As a child, I often asked my mother if the necklace she was wearing was her mangalsutra. None of the necklaces she owned resembled the black and gold mangalsutras I had seen others wearing and this piqued my curiosity. She would always answer ‘no’ and I would be left dumbfounded. When the married women in most Hindi films and television shows were wearing one, why wasn’t my mother? After seeing the new Dabur Honey ad, I feel even more stupid about ever asking her or rather, accusing her of not wearing a mangalsutra when what she was really doing was not conforming to what society expected her to do. Why? Because the ad doesn’t treat the mangalsutra like my mother did—it portrays it to be a much more than a Hindu ritual, much more than being a symbol.

“Tum Meri Ho”

The ad starts with a woman asking a man how she looks before she steps out of the house. He says “Lovely!” but is shown to be a bit flustered. Before she can leave, he prominently places her mangalsutra on her top. (Ah! So he’s her husband!). He then says that now she looks even better. This bit should have been subtitled as, “There, now my possession of you is signified by this mangalsutra. You look good, but let me ensure that people don’t think you are ‘available’. It is clear that you are taken. No one can hit on you now.” (I can really go on)

‘Mangalsutra’ literally translates to ‘auspicious thread’ and is worn by Hindu, married women in India to signify that they are praying for their husband’s long life. It is just a symbol of belief, just like many other symbols such as applying sindoor, wearing mehendi, etc. I personally have a problem with these ‘symbols’ as they are regressive and practically speaking, one-sided. I don’t know any men who would consider or be told to wear a mangalsutra as a symbol of their commitment or to pray for their wives’ long lives! And in a country like India, where the ‘possession’ of a wife by her husband is actually a reality, let’s not use our mainstream communication channels to spread such messages!

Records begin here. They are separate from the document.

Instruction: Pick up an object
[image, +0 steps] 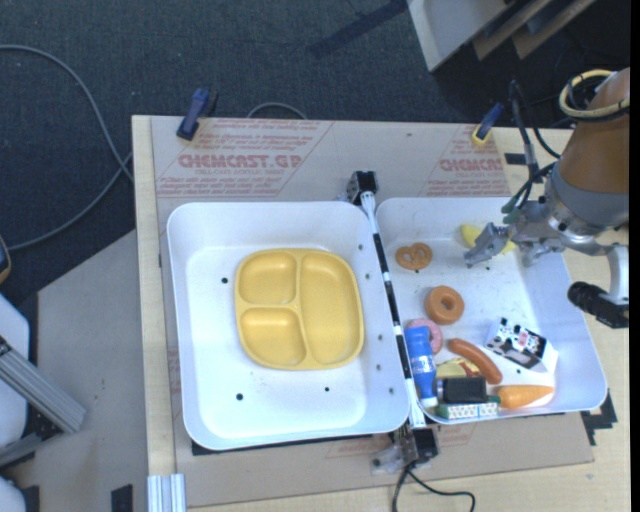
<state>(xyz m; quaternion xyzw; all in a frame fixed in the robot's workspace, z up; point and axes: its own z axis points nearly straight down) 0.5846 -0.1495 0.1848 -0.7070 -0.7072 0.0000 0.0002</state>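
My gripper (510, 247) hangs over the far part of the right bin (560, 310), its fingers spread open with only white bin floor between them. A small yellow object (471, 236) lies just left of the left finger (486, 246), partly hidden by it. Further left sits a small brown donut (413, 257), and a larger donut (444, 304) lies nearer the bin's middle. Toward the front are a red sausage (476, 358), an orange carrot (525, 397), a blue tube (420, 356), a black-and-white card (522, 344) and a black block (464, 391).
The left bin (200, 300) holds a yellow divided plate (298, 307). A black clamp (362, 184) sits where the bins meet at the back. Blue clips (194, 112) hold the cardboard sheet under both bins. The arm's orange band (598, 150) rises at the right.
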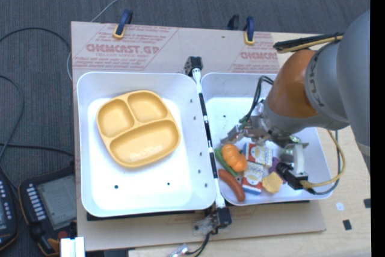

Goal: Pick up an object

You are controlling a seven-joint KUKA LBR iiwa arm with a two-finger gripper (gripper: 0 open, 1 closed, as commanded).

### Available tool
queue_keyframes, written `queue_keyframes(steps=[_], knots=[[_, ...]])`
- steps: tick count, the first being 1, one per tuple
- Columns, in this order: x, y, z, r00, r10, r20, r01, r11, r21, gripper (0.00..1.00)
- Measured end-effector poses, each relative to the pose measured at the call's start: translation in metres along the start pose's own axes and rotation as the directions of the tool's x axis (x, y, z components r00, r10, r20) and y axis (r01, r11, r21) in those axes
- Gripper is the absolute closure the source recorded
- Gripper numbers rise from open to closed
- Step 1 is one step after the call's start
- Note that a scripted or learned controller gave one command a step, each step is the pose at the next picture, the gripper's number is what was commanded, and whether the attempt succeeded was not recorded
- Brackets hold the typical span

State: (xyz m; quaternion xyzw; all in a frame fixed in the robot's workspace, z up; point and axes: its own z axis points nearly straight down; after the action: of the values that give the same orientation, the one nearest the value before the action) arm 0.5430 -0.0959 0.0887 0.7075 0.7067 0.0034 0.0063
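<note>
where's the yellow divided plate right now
The yellow divided plate lies in the left bin, toward its upper left, across the divider from the toy food pile.

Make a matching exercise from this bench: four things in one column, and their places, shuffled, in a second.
Things:
1. divided yellow plate
2. carrot
3. sausage
4. blue clamp

Places:
A. near corner of the right bin, below the carrot
B. far edge of the board
C. left bin
D. right bin, near the divider between the bins

Pairs: 1-C, 2-D, 3-A, 4-B
</note>
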Motion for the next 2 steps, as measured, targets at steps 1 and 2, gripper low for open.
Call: queue_keyframes(steps=[1,2], knots=[[0.0003,0.0009,-0.0104,1.000,0.000,-0.001,0.000,1.000,0.000,1.00],[0.0005,0.0007,-0.0103,1.000,-0.001,-0.002,0.001,1.000,0.001,0.00]])
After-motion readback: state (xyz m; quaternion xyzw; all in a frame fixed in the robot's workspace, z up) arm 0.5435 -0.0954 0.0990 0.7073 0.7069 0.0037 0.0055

“Main Kaisi Lag Rahi Hoon?”

The woman in the ad is shown exclaiming at the end that having Dabur honey ensures fitness, which in turn ensures that she will look good, thereby making her partner jealous of how she is suddenly ‘more desirable’. First of all, if your partner is jealous, it is not cute, it is a sign of being controlling because no one has the right to dictate how you should look or behave. And secondly, yes, fitness is great and looking good makes anyone feel more confident but let’s do this for ourselves and not for how someone else will perceive us.

The idea of looking good for society, for your partner or just to fit in, is making lives much more difficult for many across the world. Meaghan Ramsey, the Global Director of the Dove Self-Esteem Project says in a TED Talk that 6 out of 10 girls choose to not do something because they don’t think they look good enough. This is a dangerous notion that makes self-acceptance more difficult and even causes eating disorders and mental health issues in many people.

This ad could have showed how the couple doesn’t ‘need’ a mangalsutra to establish the overarching idea of commitment. If the point of the ad is to show a connection between fitness and Dabur honey, there could have been many other ways of making this it, but Y U did dis, Dabur? I would gladly consume Dabur honey if it can really contribute to my health, but I would never buy it if it is to look better for my partner or anyone else! As of now, as a responsible audience, let’s make wise consumption choices and not give in to what this ad propagates.